Disclaimer: All characters below to George R.R. Martin.
This story was originally written for a comment fic contest in the Sansa x Sandor livejournal community. The prompt was "People need touch (skin-on-skin contact) for their psychological well-being. Sandor's never had a lot of that, but now he's in Sansa's service, she touches him all the time . . ." The story morphed into my epilogue of the Sansa/Sandor relationship in a future time near the end of "A Dream of Spring."
Sandor
On the outskirts of Winterfell Sandor fought the abomination that had been his brother. Their swords kissed and sprang apart and kissed again. Ser Robert Strong's strength was inhuman but Sandor pressed the attack with a speed and skill that he had never possessed before, inflamed by the knowledge that it was not just his life, but also the Little Bird's that was at stake should he fail. Sandor could not have said how long they fought, it might have been minutes or it might have been hours; time slept when swords woke. This was destiny and it seemed to him that he was merely a man who was somehow brought forth by the hour itself; his entire life had been but a preparation for their fraternal combat. At the end, Ser Robert Strong lay slain not by Sandor's fatal blow but Sansa's. She stood before him, her beautiful tear-stained face smiling at him with all the love and compassion of the Mother Above. His pain had grown sharp, near unbearable, but he was mad with joy. As he sank to his knees, he heard himself bark with laughter. And then he felt nothing but the cold as he fell face first into the snow.

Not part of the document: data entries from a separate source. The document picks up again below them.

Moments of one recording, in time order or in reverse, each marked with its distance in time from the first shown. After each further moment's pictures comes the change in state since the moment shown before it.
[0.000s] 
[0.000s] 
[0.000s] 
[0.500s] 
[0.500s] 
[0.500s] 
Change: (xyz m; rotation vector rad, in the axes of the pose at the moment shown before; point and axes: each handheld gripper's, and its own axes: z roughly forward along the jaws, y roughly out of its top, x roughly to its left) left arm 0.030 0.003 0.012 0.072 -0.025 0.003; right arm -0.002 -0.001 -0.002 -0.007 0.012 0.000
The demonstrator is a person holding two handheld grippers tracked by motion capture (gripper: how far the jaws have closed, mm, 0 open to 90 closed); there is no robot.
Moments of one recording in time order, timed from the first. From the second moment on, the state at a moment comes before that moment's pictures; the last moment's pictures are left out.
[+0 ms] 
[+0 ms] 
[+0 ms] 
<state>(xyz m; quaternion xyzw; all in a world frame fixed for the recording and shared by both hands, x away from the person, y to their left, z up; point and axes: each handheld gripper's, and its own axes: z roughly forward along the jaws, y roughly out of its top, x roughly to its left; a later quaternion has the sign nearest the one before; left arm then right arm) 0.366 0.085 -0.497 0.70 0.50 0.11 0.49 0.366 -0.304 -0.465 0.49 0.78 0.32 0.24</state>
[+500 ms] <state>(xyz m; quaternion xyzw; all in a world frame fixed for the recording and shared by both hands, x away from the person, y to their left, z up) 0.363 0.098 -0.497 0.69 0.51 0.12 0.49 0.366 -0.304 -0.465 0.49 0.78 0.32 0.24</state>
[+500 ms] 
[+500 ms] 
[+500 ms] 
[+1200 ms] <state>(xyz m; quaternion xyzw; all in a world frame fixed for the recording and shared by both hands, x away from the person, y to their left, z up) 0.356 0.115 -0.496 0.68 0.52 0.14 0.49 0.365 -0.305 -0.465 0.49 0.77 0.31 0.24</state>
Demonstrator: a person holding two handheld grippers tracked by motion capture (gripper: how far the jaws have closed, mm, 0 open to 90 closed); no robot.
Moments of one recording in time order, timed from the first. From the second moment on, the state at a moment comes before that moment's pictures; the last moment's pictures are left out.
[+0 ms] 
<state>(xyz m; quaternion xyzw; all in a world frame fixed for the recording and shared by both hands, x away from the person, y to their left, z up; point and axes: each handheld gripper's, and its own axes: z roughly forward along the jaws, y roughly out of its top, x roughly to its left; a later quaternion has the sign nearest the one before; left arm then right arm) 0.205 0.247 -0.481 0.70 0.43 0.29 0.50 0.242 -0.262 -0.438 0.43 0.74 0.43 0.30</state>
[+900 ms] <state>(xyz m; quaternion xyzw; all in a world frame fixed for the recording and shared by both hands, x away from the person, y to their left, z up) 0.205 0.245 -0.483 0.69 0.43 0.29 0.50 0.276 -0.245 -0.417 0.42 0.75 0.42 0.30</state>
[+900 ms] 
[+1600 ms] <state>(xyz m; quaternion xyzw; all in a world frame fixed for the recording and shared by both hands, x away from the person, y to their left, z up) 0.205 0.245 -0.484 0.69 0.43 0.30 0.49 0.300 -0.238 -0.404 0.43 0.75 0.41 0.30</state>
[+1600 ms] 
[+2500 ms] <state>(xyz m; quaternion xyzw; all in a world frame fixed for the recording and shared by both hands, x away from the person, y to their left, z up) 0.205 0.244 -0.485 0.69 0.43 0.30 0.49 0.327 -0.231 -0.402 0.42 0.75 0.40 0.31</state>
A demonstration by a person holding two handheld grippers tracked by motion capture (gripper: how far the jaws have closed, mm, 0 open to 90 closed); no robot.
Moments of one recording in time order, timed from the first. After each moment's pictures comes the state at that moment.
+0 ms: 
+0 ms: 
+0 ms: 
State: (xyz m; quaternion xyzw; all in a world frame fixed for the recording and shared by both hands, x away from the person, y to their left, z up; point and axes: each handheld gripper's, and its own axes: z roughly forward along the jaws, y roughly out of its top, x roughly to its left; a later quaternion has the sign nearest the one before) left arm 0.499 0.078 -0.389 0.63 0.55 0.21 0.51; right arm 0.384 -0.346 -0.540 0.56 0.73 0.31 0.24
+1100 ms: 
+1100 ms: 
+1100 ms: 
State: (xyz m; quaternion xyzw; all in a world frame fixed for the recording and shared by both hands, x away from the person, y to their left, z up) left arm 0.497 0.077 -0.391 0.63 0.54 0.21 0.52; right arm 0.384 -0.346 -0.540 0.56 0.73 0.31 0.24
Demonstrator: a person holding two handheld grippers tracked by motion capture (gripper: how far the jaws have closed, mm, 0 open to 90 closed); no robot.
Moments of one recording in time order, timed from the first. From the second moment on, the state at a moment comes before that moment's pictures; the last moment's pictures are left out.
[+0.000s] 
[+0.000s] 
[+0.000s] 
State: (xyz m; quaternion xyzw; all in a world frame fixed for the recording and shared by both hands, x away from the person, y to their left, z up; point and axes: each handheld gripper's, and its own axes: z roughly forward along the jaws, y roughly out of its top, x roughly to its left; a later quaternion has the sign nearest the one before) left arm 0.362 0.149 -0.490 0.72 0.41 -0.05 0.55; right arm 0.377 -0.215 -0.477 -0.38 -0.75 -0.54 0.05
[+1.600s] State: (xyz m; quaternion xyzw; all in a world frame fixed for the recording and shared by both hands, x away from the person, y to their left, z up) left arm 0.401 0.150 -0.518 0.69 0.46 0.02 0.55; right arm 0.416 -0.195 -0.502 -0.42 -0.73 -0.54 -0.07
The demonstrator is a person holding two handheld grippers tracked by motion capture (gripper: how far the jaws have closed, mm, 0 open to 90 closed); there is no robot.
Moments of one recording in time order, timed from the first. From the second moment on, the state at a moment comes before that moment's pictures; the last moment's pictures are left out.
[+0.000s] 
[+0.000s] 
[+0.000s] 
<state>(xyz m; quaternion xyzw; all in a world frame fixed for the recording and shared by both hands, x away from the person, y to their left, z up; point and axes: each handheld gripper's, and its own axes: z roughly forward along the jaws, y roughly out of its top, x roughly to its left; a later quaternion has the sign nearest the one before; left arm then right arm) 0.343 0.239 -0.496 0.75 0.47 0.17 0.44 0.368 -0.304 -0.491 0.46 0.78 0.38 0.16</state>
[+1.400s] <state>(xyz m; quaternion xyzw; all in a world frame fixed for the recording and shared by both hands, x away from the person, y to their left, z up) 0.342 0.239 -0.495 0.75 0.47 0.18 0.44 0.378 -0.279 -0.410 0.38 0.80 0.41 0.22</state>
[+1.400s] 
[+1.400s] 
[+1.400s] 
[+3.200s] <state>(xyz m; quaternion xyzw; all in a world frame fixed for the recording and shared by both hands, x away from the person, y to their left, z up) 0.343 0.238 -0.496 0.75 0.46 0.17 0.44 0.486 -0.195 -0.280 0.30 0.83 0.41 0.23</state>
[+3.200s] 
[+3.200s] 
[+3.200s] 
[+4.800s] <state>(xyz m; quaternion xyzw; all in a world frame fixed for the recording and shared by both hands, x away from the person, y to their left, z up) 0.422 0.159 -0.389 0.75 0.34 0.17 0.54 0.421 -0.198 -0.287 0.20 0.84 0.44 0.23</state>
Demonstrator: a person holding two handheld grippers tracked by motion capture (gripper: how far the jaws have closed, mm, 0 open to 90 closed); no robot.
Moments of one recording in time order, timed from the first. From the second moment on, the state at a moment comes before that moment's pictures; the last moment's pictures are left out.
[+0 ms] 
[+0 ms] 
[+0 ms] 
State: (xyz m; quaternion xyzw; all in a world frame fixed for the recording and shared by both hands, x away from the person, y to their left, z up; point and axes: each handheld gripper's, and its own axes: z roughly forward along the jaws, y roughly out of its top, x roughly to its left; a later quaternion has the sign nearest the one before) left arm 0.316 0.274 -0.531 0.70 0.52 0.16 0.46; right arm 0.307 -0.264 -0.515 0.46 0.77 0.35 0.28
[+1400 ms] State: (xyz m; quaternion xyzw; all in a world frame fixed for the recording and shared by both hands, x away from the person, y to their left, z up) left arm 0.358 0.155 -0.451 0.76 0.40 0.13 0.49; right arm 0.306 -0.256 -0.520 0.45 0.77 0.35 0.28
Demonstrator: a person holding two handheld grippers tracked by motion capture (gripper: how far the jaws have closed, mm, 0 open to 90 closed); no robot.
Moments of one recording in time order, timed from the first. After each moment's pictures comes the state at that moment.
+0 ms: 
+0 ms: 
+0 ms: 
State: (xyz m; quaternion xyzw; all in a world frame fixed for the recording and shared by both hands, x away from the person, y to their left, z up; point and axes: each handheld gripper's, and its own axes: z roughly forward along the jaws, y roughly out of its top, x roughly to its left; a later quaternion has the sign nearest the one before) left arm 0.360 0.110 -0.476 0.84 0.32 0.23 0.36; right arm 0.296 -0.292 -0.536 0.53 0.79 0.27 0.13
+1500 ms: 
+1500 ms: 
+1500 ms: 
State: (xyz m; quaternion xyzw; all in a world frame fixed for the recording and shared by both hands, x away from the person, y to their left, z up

When he opened his eyes again, he was in his own bed at Winterfill. Every nerve in his body sang in pain. But as he turned his head to face the light at the window he saw the Little Bird asleep in a chair beside him, and he exulted in the exquisite pain and pleasure of being alive.
The maester said that Sandor had sustained grievous injuries and that his recuperation would be long and arduous. The months that followed were the most physically taxing of his entire life. Throughout it all, the Little Bird was there to nurture him. She was the best nursemaid he could have wished for; she fed him when he could not feed himself, shaved and combed him, soothed his muscles when they spasm painfully.
No woman had touched him in tenderness in his adult memory before Sansa. Of course, he had spent his lusts with whores in his early manhood. But those experiences had been quick and shameful couplings in the dark. No sooner had he spent his seed then his spirit would be brought low by melancholy. He despised the lies they told him and the lies he told himself until finally he grew bored of the whole squalor of it all and what had been seldom indulgences ceased entirely long before he entered Joffrey's Kingsguard.
Even in his childhood, there had been a lack. His mother died giving birth to him. He had a sister who was older than both him and Gregor. She had been dead more than 20 years and when he thought of her at all it was only as a pure and gentle soul, a vision of the Maiden, rather than the real flesh and blood woman she must have been. He could scarce remember her face but he remembered the blanketing warmth of her arms as rocked him when he cried, her voice soothing him with sweet lullabies and hymns Gentle Mother, font of mercy ...
Sansa moved the contents of her solar into his bedroom so even when he had no need of her, they were together. He lay in bed listening to the sound of her quill on parchment or her voice reading a scholarly treatise on law or history or housekeeping. He was surprised at how learned she was, beyond what her station demanded, for she spoke and read several tongues that even her kingly brother had not mastered. He liked it best though when she put her duties aside and told him stories and sang to him for his amusement. She knew more stories and songs than anyone he had ever met and he wondered if some of her songs and stories were borne from her own expansive imagination for he saw how carefully and discreetly she was judging him and tuning her words in reaction to his enjoyment. It was a new experience. No one had ever expended that level of intensity of awareness on him. She spent her days looking at him and looking after him and the joy he felt under her gaze was powerfully transformational. For the first time in his tormented life, he knew himself to be at once both utterly vulnerable and yet completely calm ... and happy. The knowledge was astonishing - was it someone else who lay there? It could not be himself.